In a regulatory ecosystem that is changing at an ever-accelerating pace—marked by the continuous expansion of predicate offenses, still-unsettled case law, and new compliance requirements—companies are navigating an increasingly complex and often uncertain landscape. In this context, Giordanengo Avvocati Associati stands as a national point of reference in corporate criminal law and in the administrative liability of legal entities. Founded in 2000 by Attorney Cesare Giordanengo and now led by Attorneys Guglielmo Giordanengo and Roberto Calleri di Sala, the firm is a legal boutique that has built its reputation on stability, specialization, and a strong presence within corporate decision-making processes, working alongside companies, public administrations, and white-collar professionals.

by Roberta Imbimbo

Attorney Giordanengo, the firm was founded in 2000 with a very clear mission. What was the original vision?
The firm was established with the aim of becoming a highly specialized hub in corporate criminal law—a complex, technical field that is constantly evolving. From the outset, we invested in vertical expertise, building a team capable of providing top-level advisory and defense services not only to large corporations but also to small and medium-sized enterprises.
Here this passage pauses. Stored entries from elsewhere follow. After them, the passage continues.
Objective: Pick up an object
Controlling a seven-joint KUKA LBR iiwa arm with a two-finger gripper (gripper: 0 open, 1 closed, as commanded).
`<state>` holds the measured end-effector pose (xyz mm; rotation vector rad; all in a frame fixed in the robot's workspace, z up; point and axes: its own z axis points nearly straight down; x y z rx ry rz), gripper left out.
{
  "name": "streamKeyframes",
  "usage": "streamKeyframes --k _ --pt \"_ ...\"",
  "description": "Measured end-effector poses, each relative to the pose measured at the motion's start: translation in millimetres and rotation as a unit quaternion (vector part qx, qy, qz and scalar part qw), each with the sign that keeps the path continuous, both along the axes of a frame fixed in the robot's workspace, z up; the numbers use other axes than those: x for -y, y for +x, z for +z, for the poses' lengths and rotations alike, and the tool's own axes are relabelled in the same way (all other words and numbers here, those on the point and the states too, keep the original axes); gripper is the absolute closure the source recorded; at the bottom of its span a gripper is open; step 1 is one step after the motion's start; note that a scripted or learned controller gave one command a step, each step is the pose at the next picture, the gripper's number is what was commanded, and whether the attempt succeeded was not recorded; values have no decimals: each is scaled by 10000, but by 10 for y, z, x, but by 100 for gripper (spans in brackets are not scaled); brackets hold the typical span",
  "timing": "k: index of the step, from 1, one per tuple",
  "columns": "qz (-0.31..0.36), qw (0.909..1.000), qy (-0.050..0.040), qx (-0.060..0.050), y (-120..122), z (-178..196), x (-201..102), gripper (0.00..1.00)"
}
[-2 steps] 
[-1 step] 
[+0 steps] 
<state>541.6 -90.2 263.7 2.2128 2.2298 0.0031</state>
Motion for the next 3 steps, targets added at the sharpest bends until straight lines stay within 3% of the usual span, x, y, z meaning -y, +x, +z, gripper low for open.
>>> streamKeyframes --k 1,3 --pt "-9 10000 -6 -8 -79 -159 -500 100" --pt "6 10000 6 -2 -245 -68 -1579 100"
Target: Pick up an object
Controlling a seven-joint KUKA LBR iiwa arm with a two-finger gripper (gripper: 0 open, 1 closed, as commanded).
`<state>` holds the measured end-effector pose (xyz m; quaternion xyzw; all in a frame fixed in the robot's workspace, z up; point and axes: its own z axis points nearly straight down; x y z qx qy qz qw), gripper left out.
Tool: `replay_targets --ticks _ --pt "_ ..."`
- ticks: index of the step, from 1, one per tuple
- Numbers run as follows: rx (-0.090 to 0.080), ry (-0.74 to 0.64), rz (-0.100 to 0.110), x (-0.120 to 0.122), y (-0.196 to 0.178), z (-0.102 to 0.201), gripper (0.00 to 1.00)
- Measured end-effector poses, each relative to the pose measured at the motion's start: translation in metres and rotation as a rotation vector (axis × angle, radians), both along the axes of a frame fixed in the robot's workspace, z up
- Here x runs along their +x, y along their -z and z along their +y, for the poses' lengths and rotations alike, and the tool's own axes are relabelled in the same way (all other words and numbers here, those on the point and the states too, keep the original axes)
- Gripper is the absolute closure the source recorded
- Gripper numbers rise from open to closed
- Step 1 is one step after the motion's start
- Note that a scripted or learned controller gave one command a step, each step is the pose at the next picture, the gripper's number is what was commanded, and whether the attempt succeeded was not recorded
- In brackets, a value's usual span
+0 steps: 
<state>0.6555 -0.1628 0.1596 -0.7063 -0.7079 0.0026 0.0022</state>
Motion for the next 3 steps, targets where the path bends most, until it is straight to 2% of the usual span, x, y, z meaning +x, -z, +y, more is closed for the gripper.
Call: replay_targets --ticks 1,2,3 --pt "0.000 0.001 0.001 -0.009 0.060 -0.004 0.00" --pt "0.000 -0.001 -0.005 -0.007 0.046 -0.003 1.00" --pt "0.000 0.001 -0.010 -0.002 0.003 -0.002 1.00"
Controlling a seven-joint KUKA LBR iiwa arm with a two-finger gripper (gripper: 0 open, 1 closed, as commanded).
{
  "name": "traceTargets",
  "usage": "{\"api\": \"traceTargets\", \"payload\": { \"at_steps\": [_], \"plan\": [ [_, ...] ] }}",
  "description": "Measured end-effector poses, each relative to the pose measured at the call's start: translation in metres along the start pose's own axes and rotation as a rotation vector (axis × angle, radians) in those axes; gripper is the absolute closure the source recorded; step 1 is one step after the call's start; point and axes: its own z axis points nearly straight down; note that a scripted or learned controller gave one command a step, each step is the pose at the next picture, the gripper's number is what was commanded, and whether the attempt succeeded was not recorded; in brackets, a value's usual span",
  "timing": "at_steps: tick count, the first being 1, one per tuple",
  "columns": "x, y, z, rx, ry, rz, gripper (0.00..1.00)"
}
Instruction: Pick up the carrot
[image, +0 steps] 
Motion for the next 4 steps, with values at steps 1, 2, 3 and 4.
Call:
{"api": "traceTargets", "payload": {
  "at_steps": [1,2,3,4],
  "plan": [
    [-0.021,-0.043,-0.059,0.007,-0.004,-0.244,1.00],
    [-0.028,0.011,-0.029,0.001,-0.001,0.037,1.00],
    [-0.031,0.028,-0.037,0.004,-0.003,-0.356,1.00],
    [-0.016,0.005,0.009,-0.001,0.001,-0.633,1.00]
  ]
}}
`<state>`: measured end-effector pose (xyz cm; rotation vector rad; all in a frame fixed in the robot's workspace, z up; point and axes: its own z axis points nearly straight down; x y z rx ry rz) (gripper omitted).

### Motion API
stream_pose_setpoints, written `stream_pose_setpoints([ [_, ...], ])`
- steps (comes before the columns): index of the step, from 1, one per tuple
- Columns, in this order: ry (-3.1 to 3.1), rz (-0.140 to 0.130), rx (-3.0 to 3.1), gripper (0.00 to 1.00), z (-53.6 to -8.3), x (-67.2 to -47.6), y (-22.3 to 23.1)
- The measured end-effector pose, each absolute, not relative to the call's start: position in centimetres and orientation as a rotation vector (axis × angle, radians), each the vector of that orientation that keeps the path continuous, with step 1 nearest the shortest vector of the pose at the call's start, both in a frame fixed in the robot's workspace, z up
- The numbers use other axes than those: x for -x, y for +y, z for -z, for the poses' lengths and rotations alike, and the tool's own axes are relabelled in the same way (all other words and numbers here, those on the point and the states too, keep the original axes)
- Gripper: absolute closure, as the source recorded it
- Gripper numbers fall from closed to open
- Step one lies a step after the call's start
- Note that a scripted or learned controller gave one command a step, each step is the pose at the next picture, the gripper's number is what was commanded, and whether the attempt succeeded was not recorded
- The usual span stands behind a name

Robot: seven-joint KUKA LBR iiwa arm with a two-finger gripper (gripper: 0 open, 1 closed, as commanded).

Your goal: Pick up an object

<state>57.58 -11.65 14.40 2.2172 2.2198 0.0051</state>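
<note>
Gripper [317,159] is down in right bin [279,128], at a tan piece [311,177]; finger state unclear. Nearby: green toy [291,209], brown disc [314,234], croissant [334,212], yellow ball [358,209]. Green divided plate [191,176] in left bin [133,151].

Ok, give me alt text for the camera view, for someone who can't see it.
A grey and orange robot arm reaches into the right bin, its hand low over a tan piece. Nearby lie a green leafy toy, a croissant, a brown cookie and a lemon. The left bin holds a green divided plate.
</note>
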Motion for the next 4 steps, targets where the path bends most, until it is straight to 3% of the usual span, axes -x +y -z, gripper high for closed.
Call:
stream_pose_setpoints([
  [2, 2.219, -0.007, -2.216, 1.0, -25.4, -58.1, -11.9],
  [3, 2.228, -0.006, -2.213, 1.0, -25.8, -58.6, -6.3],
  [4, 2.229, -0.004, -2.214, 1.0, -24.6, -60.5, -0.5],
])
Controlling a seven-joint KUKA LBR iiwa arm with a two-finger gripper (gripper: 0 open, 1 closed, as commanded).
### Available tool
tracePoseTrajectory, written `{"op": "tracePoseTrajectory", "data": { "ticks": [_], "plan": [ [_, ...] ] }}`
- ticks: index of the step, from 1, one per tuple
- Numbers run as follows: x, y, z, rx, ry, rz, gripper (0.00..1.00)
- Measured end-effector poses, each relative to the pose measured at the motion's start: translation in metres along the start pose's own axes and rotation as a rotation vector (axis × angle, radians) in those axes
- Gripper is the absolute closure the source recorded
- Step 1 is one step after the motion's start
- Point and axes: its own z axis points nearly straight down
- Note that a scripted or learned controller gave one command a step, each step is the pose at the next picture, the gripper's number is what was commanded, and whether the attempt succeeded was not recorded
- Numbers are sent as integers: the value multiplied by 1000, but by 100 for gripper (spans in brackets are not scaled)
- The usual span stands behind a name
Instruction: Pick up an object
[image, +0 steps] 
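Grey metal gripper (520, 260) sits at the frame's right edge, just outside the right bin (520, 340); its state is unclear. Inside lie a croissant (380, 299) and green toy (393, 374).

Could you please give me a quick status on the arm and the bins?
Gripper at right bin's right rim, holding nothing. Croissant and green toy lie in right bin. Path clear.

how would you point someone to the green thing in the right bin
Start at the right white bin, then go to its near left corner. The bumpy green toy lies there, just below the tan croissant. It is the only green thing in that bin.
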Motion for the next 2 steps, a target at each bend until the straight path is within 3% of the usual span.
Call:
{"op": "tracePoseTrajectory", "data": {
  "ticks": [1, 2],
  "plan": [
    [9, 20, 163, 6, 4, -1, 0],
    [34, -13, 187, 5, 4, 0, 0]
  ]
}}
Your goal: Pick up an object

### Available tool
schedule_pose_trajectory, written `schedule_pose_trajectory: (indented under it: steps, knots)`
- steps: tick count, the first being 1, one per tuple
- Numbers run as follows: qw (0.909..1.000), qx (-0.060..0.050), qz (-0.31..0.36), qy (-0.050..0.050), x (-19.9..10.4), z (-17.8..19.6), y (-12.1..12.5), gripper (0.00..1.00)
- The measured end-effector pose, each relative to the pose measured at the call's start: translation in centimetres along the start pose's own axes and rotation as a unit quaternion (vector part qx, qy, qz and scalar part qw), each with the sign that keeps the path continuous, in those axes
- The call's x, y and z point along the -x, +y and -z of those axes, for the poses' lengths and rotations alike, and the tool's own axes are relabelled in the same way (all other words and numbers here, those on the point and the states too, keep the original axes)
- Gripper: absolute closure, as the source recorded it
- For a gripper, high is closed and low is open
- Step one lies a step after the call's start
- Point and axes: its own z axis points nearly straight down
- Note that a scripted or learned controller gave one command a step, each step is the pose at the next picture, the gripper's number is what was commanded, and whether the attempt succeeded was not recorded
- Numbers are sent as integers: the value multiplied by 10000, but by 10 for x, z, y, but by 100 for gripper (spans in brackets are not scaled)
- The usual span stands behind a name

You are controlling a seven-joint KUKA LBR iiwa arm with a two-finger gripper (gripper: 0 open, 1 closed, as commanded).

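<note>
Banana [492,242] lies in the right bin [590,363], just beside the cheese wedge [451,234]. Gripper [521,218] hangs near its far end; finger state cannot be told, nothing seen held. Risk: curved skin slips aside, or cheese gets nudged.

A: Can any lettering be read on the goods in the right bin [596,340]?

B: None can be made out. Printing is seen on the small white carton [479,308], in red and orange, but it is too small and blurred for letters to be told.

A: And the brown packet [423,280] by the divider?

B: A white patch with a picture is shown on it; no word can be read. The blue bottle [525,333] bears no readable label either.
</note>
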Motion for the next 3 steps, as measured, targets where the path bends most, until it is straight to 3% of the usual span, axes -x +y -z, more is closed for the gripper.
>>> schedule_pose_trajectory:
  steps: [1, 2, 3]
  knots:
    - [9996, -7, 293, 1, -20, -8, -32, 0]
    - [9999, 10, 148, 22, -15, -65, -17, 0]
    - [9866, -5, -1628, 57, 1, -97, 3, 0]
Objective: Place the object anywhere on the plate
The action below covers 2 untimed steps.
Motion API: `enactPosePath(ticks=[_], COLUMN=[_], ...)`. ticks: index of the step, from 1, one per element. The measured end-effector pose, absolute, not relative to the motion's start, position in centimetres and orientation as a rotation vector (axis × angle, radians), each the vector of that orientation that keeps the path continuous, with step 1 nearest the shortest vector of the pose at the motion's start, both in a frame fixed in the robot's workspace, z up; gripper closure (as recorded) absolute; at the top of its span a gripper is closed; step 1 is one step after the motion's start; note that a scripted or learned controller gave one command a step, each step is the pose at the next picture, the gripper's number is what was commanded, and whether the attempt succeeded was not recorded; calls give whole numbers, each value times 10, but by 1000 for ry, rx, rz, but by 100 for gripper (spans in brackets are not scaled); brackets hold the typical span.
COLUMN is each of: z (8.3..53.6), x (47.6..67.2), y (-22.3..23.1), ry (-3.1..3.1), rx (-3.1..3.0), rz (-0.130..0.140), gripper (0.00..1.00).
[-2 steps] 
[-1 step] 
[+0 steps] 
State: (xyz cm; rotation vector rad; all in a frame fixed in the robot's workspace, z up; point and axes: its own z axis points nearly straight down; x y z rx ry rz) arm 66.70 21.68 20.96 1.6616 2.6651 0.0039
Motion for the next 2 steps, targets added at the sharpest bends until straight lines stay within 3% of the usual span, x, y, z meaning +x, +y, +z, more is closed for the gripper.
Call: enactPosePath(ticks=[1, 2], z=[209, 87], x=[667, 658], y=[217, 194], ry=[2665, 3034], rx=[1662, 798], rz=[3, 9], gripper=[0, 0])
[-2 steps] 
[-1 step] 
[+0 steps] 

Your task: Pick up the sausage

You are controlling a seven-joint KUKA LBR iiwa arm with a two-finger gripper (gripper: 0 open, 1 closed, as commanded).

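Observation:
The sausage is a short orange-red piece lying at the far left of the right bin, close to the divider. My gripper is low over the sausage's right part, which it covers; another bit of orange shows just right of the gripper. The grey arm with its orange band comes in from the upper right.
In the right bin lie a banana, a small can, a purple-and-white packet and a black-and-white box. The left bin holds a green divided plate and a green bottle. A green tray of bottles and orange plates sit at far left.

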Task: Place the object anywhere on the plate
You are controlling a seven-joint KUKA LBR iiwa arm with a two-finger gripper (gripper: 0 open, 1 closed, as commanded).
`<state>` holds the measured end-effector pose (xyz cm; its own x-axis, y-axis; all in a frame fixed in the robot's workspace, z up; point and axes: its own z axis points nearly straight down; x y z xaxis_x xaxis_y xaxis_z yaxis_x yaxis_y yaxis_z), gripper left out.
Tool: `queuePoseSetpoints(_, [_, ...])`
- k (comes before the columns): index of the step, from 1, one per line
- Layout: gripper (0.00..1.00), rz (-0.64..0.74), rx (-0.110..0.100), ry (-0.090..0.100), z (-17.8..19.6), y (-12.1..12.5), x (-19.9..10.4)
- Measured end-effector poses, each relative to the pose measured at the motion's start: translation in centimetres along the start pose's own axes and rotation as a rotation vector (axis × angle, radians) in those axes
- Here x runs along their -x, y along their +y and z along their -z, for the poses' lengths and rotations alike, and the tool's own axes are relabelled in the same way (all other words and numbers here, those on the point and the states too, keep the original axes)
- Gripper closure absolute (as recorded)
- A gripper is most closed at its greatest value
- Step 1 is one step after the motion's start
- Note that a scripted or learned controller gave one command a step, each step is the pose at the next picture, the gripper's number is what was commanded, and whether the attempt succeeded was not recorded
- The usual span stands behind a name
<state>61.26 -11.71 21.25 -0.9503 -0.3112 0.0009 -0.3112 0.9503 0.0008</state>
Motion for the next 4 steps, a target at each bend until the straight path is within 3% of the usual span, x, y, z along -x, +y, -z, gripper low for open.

Specialization was our strategic choice: focusing on a specific area allowed us to become a recognized, forward-looking legal boutique.

What elements distinguish you from your competitors?
Certainly, stability. For every mandate, we form a defense team consisting of at least two attorneys with specific experience in the subject matter of the case. This ensures expertise, continuity, and a comprehensive perspective. We primarily work alongside companies and white-collar professionals, but also with public administrations. Personally, I sit on several boards of directors and supervisory bodies. This dual role—practicing in court and serving on boards—allows us to understand corporate dynamics and vulnerabilities from the inside. It is a significant added value in corporate criminal law and, above all, in the administrative liability of legal entities.

The administrative liability of legal entities is now one of the most crucial issues for companies. Why is it so complex?
Because it is a central discipline that has not yet fully stabilized. Introduced in 2001, it marked a true paradigm shift: companies can be held criminally liable when a crime is committed in their interest. This fundamentally transformed the role of companies in criminal proceedings. However, the regulatory framework is deliberately broad and flexible, and over the years it has given rise to very different—sometimes even conflicting—judicial interpretations. In addition, the list of predicate offenses continues to expand. Each new offense requires immediate updates to Organizational and Management Models, demanding ongoing commitment from companies. It is a living, dynamic field: governing it requires vision, method, and continuous updating.

There is much discussion about the reform of Legislative Decree 231 currently under government review. Is it really urgent?
Yes, the reform is necessary. After more than twenty years, the 231 framework needs greater clarity and systematic coherence. Today it suffers from a sometimes disordered expansion of predicate offenses, which risks weakening the preventive function of compliance models. Clearer criteria are needed to assess the effectiveness of Organizational and Management Models, a more rigorous selection of relevant offenses, and a clearer recognition of the role of the Supervisory Body, which has assumed enormous importance in corporate dynamics over the years. A well-structured reform would make the regulation more predictable and better aligned with the real needs of companies.

Turning to the Supervisory Body: why has the role of the criminal lawyer become so central?
Because Legislative Decree 231 introduced an entirely new role: the criminal lawyer as an integral part of corporate governance. Not only a courtroom defender, but also a supervisor of internal procedures, a guarantor of control processes, and an observer of corporate dynamics. As a member of Supervisory Bodies, I am responsible for verifying that the company is organized in a way that makes the commission of crimes as difficult as possible. This role requires refined legal expertise, but also organizational analysis skills, risk assessment, leadership, and the ability to engage in dialogue with management. At the same time, a new profession has emerged: the criminal lawyer specialized in defending legal entities in criminal proceedings. A field that did not exist before 2001 and that is now among the most technical and strategic areas of practice.

What skills must a law firm have today to deal seriously with Legislative Decree 231?
Three things are essential: specialization, method, and continuous updating. Legislative Decree 231 is constantly evolving and requires a team that stays up to date with regulatory developments, the latest case law, and organizational best practices. Knowing the law is not enough: one must understand companies, production processes, internal dynamics, and sector-specific risks. 231 compliance is a technical and sensitive field that demands expertise, rigor, and the ability to anticipate change. This is exactly what our firm is committed to providing every day.